The material below contains a line with "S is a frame" and a line with "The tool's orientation". Copy exactly those two lines and all lines between them.

▬▬▬

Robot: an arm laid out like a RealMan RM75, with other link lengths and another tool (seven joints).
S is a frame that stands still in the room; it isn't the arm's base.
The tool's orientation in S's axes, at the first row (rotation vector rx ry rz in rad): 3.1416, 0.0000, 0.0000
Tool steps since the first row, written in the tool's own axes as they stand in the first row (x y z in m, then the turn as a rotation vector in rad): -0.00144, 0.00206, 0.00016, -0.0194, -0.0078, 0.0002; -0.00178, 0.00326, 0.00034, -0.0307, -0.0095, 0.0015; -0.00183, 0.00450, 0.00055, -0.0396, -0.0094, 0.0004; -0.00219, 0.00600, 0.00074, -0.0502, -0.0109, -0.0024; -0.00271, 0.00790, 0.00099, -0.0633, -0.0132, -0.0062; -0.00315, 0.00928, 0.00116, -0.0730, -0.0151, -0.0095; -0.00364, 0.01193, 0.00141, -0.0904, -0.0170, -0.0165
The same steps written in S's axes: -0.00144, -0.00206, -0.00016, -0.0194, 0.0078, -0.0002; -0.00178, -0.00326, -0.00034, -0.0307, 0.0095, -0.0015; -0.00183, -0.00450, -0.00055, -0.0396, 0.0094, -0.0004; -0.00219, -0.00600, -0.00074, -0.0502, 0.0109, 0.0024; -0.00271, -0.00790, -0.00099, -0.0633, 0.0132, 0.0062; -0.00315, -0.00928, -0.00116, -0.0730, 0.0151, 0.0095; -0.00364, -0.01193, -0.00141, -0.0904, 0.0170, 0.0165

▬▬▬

> [TASK RESULT]:
S is a frame that stands still in the room; it isn't the arm's base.
The tool's orientation in S's axes, at the first row (rotation vector rx ry rz in rad): 3.1416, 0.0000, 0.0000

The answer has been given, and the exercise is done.